■ ACTIVITY ■
Below are some records. Return exactly their lines from the one containing "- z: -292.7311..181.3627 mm" through the one containing "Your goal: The", and drop the pictures.

** Opening INFORMATION GIVEN block **

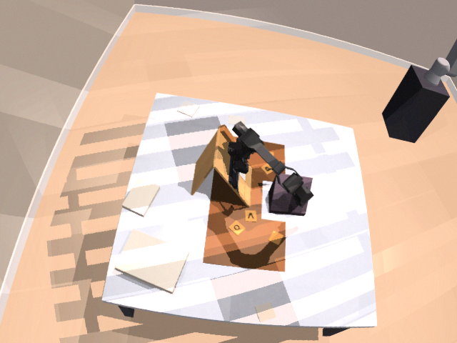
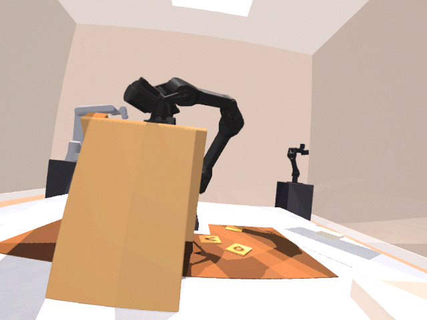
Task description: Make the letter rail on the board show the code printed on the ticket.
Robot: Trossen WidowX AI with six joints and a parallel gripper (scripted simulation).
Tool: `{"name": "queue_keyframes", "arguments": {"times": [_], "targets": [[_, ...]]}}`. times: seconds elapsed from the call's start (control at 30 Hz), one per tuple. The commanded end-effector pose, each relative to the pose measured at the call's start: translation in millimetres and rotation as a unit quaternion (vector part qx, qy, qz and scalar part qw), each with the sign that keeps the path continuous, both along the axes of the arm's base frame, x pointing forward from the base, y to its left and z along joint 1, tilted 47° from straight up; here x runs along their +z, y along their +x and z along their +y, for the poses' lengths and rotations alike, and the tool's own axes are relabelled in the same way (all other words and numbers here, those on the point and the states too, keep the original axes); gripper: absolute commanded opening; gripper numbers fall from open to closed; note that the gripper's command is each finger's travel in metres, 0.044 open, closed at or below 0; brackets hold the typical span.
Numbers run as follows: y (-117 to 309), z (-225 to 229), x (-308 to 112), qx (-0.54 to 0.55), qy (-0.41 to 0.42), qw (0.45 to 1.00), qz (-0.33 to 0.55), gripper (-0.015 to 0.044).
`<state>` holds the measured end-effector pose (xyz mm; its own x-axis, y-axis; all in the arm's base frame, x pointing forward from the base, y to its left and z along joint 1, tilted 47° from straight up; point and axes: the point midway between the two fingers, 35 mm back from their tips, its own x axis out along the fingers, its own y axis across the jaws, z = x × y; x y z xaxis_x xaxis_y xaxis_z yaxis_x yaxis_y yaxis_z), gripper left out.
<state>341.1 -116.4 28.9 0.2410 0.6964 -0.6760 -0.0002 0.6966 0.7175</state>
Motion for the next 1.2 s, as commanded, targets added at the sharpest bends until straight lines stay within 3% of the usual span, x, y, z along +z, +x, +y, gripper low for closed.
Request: {"name": "queue_keyframes", "arguments": {"times": [0.0,1.17], "targets": [[-0.1,-0.9,-1.4,0.001,0.0,1.0,-0.001,0.0],[-0.1,-8.1,-9.8,0.001,0.0,1.0,-0.001,0.0]]}}
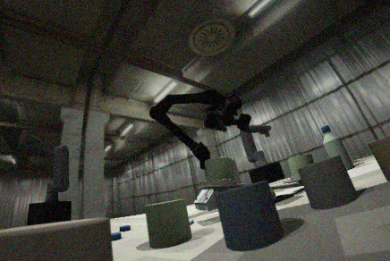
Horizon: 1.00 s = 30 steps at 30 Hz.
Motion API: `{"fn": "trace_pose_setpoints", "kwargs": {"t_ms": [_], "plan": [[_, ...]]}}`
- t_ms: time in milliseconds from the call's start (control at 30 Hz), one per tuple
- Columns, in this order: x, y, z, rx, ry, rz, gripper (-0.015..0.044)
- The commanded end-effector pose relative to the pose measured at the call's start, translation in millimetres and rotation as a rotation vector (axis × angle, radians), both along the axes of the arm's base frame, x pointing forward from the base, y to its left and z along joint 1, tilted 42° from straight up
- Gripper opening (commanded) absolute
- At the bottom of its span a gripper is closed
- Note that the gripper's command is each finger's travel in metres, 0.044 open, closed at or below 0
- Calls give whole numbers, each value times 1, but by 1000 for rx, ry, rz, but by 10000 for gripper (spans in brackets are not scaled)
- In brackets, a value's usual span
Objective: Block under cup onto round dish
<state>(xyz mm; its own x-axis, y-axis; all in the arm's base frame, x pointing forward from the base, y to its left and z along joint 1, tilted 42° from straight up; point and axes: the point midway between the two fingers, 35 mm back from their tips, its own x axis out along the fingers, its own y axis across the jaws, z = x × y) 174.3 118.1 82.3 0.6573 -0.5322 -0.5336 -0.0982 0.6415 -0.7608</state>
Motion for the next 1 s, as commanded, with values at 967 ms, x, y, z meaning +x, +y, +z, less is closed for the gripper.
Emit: {"fn": "trace_pose_setpoints", "kwargs": {"t_ms": [967], "plan": [[85, 30, -94, -445, 946, 320, 440]]}}
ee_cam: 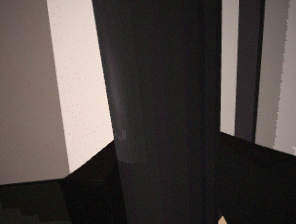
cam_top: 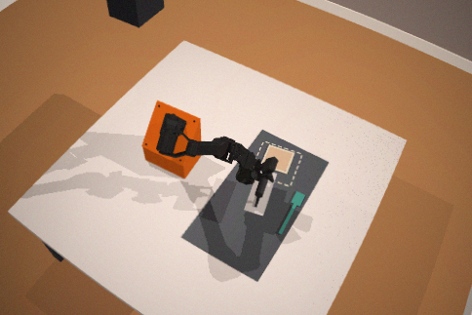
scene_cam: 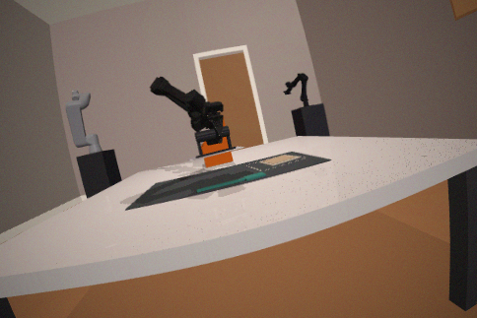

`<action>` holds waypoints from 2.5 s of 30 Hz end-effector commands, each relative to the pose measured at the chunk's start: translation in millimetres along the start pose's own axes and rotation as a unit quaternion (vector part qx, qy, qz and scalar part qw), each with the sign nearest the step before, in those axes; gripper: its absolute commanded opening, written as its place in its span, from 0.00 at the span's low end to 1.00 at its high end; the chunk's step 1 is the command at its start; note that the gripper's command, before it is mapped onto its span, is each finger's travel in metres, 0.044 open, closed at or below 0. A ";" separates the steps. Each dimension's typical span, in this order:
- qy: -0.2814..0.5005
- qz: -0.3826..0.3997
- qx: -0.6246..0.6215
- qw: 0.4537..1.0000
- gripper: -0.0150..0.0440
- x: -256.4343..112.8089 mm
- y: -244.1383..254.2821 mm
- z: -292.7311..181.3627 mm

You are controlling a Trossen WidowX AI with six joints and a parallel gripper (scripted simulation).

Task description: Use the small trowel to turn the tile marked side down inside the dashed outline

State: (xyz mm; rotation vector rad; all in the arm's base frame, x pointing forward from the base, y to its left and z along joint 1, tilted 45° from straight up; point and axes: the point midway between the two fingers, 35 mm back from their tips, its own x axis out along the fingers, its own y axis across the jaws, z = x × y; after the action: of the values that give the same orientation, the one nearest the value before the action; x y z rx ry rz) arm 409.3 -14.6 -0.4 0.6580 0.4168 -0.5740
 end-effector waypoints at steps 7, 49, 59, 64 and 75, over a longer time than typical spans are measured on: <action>0.037 -0.024 -0.073 0.996 0.25 20.9 3.6 12.3; 0.269 -0.091 -0.323 0.903 0.25 52.2 -42.3 103.2; 0.332 -0.074 -0.364 0.867 0.25 41.8 -54.2 123.6; 0.362 -0.062 -0.380 0.849 0.25 34.1 -59.9 134.0; 0.425 -0.024 -0.407 0.808 0.25 11.6 -71.5 157.0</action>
State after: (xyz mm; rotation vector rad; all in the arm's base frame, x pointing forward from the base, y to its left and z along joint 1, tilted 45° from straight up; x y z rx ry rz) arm 404.3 -171.5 64.5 0.0251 1.4244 -0.1166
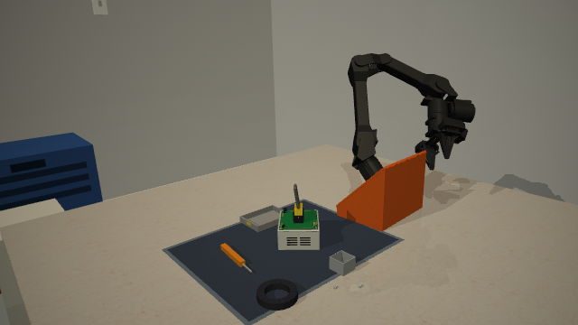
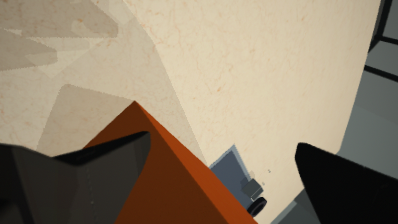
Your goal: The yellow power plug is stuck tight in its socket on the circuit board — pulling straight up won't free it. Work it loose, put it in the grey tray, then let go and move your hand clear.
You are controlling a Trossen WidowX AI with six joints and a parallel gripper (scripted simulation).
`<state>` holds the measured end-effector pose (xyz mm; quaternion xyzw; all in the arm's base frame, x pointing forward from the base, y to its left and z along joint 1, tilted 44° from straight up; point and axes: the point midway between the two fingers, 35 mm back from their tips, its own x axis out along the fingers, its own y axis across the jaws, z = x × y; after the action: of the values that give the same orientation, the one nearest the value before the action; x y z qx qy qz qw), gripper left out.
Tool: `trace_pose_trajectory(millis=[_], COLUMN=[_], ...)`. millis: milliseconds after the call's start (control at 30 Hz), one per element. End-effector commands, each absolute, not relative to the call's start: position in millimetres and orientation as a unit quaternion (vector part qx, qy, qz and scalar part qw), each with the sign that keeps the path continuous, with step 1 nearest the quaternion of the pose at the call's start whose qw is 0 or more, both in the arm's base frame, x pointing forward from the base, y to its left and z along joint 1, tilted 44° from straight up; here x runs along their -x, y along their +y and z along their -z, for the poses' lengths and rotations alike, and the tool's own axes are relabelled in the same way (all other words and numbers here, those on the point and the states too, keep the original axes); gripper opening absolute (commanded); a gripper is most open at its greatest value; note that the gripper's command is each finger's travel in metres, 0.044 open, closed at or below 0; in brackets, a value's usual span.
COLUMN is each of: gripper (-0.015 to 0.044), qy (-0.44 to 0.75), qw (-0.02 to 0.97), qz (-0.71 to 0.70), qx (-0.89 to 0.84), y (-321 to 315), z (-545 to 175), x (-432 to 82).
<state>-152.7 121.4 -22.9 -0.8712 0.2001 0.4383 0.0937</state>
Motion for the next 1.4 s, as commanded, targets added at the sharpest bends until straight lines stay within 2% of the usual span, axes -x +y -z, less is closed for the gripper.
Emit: trace_pose_trajectory(millis=[0, 367, 767, 1100, 1367], gripper=[0.0426, 0.043, 0.043, 0.043, 0.043], qy=[0.2, 0.202, 0.258, 0.332, 0.387], qw=[0.094, 0.095, 0.123, 0.139, 0.128], qz=[-0.438, -0.438, -0.444, -0.445, -0.453], qx=[0.871, 0.871, 0.849, 0.82, 0.793], y=[123, 152, 190, 217, 221], z=[21, -7, -15, -23, -37], x=[153, 149, 103, 32, -64])
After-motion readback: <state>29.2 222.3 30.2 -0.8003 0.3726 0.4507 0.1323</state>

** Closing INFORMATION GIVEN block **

■ SOLUTION BELOW ■
- z: -292.7311..181.3627 mm

You are controlling a Trossen WidowX AI with six joints and a parallel gripper (scripted simulation).

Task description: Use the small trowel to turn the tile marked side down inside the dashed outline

State: (xyz mm; rotation vector rad; all in the arm's base frame, x pointing forward from the base, y to its left and z along joint 1, tilted 45° from straight up; point and axes: the point midway between the two fingers, 35 mm back from their tips, its own x axis out along the fingers, its own y axis across the jaws, z = x × y; after the action: of the values that give the same orientation, the one nearest the value before the action; x y z rx ry rz) arm 409.3 -14.6 -0.4 0.6580 0.4168 -0.5740
 end-effector waypoints at steps 7, 49, 59, 64 and 75, over a longer time than typical spans are measured on: <action>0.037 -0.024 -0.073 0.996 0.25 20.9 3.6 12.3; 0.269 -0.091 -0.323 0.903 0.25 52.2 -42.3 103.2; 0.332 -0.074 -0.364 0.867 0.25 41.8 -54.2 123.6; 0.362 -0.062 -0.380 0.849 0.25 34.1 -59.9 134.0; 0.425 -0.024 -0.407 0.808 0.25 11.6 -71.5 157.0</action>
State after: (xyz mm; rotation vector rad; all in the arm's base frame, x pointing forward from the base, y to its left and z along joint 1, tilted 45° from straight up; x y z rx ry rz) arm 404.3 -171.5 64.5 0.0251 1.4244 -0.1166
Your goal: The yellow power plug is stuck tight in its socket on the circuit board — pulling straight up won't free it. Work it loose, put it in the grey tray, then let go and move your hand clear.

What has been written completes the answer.